No. Calling pool.end() destroys the pool, so the next warm invocation in the same container must rebuild it with a full TCP and TLS handshake, spiking latency and connection rate. Release the client with client.release() and leave the pool intact at module scope so warm invocations reuse it. Only call pool.end() during an intentional shutdown signal, which serverless rarely provides.
What causes connections to leak when a container is frozen?
The platform can freeze an execution environment between invocations or after a timeout without giving your code a chance to run cleanup. A connection the pool still holds remains open on the database until idle_in_transaction_session_timeout, TCP keepalive, or the proxy reaps it. Minimize the window with a short idleTimeoutMillis and allowExitOnIdle: true, and prefer a proxy that closes idle client connections server-side.
When do I need RDS Proxy or PgBouncer instead of just sizing the pool?
When peak concurrent invocations exceed your database connection budget (max_connections minus reserve), no client-side max can fit, because each container still needs at least one connection. A transaction-mode proxy multiplexes thousands of client connections onto a small server-side pool sized by throughput, decoupling database connections from container count entirely.

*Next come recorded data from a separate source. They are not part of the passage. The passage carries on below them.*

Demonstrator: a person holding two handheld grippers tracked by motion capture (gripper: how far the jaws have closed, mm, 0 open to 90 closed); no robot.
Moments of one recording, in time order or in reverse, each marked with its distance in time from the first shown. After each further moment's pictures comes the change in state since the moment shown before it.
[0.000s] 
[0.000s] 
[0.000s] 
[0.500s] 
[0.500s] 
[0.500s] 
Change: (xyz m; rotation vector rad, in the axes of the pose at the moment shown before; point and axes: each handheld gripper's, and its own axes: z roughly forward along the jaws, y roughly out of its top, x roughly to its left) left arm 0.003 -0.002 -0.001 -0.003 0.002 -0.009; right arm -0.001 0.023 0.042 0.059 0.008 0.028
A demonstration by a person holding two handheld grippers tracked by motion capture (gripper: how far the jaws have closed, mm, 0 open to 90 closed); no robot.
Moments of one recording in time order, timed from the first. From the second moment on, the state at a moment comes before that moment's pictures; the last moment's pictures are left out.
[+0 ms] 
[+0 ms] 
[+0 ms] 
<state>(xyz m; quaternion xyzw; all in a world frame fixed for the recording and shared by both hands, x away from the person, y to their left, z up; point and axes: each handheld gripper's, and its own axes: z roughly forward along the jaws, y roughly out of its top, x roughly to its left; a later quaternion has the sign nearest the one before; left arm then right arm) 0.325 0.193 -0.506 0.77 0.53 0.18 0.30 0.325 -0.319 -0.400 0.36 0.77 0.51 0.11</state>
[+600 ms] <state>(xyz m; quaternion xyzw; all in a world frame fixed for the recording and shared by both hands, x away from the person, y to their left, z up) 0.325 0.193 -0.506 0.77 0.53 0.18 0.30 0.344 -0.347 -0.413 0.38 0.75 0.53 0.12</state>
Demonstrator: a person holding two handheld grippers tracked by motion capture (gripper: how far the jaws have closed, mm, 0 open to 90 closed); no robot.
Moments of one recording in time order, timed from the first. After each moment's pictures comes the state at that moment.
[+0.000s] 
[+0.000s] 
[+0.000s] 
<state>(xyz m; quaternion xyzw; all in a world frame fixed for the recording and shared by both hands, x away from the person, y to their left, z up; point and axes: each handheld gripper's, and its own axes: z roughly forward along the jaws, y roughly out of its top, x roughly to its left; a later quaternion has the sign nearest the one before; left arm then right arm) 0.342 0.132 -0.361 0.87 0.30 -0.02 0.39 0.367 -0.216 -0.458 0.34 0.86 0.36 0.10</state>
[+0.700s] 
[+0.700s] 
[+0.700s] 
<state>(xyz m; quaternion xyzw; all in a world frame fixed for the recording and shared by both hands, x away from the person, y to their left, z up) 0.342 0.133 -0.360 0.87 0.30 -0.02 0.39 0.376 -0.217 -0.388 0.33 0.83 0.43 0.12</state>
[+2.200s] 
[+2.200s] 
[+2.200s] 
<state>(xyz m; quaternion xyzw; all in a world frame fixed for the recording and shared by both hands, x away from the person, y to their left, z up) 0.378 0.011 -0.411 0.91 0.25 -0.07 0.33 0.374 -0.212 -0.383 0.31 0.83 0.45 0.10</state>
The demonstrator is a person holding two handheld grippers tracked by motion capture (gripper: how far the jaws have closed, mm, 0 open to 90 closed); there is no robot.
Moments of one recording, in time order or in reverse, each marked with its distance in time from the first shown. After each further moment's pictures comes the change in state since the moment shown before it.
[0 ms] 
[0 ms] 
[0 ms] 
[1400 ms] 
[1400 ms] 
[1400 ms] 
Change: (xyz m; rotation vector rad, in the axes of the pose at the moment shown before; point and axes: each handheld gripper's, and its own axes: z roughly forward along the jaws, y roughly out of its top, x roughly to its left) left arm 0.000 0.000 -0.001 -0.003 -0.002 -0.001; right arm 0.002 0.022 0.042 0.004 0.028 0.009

Does transaction pooling break anything in node-postgres?
Transaction-mode pooling rotates the underlying server connection between transactions, so session-scoped state does not survive: server-side prepared statements, SET/SET LOCAL outside a transaction, LISTEN/NOTIFY, and advisory locks held across statements all break. Use simple or parameterized queries within a single transaction, and disable client-side statement caching that assumes a stable backend before switching to transaction mode.